A couple years into operating Yarnsy’s café, Mr Bailey began to explore the idea of opening a business that would tap into a new market.
“The long-term goal of mine was to create an establishment that boasts elegance and mirrors the class of the cocktail bars and cafes in Melbourne,” he said.
“Towards the end of 2017, I ran the idea past my parents about taking over the old [Bulli] chemist shop and converting it to a cafe and rooftop bar.”
Mr Bailey’s parents bought the pharmacy, which in recent years relocated into the nearby Woolworths shopping complex, at 251 Princes Highway Bulli and renovated the old weatherboard house at the back for their business, Smart Electrical Contractors. He approached his parents for a lease on the old shop for his bar and cafe proposal.
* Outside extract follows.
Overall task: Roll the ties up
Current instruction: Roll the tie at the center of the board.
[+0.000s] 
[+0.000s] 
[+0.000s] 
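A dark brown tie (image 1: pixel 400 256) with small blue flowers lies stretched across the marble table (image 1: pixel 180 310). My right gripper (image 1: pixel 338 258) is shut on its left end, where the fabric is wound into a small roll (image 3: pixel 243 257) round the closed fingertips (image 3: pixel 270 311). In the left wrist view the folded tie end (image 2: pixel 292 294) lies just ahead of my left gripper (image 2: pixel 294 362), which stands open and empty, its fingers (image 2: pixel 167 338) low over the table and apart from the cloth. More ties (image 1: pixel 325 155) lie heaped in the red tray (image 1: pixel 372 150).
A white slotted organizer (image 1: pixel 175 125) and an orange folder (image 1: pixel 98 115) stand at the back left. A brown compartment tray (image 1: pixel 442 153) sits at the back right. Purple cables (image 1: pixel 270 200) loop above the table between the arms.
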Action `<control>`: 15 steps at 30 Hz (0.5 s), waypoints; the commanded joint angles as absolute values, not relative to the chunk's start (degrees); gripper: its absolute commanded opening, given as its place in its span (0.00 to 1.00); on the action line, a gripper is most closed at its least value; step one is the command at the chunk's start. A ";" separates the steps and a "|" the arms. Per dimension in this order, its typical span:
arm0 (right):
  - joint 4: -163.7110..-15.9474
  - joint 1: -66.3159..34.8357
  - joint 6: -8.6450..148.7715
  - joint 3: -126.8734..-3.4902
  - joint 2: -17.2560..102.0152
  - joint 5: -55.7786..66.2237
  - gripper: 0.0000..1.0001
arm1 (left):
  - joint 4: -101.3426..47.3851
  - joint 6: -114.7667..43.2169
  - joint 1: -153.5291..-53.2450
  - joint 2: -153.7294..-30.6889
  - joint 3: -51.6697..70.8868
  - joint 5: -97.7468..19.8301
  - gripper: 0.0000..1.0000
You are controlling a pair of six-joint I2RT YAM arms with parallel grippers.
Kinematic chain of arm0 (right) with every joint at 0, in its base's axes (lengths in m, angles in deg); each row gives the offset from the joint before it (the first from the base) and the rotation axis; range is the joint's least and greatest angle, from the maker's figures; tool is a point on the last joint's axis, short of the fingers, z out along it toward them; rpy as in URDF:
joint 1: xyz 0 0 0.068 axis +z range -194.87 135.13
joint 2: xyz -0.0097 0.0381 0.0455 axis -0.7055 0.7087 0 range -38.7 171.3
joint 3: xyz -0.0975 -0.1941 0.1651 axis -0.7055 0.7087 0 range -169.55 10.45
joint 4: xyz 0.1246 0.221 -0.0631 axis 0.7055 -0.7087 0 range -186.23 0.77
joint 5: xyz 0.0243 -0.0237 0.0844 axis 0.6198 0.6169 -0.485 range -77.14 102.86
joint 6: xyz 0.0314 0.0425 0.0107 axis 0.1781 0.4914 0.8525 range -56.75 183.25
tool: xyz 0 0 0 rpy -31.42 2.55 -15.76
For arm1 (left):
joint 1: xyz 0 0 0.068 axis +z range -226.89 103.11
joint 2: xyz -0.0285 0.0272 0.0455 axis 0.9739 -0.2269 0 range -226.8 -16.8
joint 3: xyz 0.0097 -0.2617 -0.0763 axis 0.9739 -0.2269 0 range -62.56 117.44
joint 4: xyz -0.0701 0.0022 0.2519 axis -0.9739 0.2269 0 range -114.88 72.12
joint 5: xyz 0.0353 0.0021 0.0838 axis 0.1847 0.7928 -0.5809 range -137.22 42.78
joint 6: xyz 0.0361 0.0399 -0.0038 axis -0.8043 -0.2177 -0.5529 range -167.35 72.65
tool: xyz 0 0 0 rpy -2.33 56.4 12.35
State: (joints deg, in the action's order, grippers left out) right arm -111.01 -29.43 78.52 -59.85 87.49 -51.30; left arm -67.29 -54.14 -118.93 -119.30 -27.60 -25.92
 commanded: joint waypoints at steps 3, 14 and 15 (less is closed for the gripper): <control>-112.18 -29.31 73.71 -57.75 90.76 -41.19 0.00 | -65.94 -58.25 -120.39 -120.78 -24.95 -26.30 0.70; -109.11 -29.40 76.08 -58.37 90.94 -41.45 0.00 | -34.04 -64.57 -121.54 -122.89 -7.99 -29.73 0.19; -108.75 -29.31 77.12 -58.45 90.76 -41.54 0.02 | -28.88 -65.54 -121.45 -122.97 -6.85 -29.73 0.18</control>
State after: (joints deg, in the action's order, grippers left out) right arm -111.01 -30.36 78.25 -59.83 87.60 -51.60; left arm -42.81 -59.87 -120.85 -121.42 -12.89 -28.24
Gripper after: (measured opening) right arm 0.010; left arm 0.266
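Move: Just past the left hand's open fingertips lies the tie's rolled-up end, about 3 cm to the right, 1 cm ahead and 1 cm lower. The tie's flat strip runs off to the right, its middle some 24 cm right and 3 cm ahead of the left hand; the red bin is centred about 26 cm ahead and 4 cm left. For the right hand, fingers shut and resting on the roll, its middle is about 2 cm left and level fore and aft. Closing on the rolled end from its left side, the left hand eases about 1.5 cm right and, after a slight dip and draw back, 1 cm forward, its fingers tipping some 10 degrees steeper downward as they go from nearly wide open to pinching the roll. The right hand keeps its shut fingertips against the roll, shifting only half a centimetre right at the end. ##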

“They loved the idea and so began the planning stage,” he said.
“With the help of designer Alex Urena Design Studio, we came up with a set of plans that I was extremely proud of. Unfortunately these plans did not pass council as they deemed the changes too significant and being a heritage site they could not approve such major changes, such as the construction of a second story.
“It was quite hard to take, but we didn’t give up on the dream model. We got a whole team of specialists on board; heritage consultants, town planners, designers, and together, with the help from Alex Urena Design Studio again, we came up with a blueprint that not only respected the views of council and the heritage board, but also worked beautifully with my business plan for the building,” he said.
“Council were happy with the amended set of plans and finally approved the DA.”
Although the initial covered rooftop bar model could not go ahead, Mr Bailey said he is “extremely happy and proud of the plans” for the site.
“Using innovative, architecturally engineered products, we’ve designed a way to utilise the rooftop terrace without the construction of a second story,” he said.
“This has allowed me to fulfil my dream of having a rooftop bar, whilst still satisfying the requirements of council and the heritage board.”
By the end of 2019 Mr Bailey had the lease secured, the liquor licence approved, and the plans certified ready to start the build.
Before Mr Bailey had barely started, construction came to a standstill throughout the summer as the builder was a captain in the bushfire brigade and was fighting some of the worse fires the country has ever seen.
“The pandemic outbreak in March didn’t help the productivity of the build, as most of the country went into lock down and prioritised the health and safety of loved ones,” he said.
Some good news came for Mr Bailey in July when the sale of Yarnsy’s was finalised.
“Luckily for us the buyer was not scared off from the pandemic and had faith that the business and the community of Tarrawanna would come back as strong as ever on the other side of the pandemic,” he said.
“Since then the build has come along in strides and momentum as continued to grow. The shop is finally starting to take its shape and it’s an awesome feeling knowing the finish line is in sight.
“I’m hopeful the build and fit out will be completed by the end of January, so we can open the doors and showcase this achievement, welcoming the Bulli and greater community, in early February.”
Mr Bailey, who has spent about $500,000 in the restoration of the site and fit out of the business, said the discovery of a fireplace during the work, boarded over from the past tenants, revealed an interesting glimpse into the history and character of the building.
“Our heritage consultant requested that the antique fireplace be preserved, which beautifully complimented the heritage exterior while gaining the benefits of an indoors open fire,” he said.
Mr Bailey said he hoped his new business would assist Bulli shopping centre to grow in prosperity whilst respectfully maintaining its historic character.
“I would love to see the retail centre of Bulli mirror the success that the small businesses in Thirroul have done over the past decade, while keeping up with the contemporary trends that major cities such as Melbourne have done so well,” he said.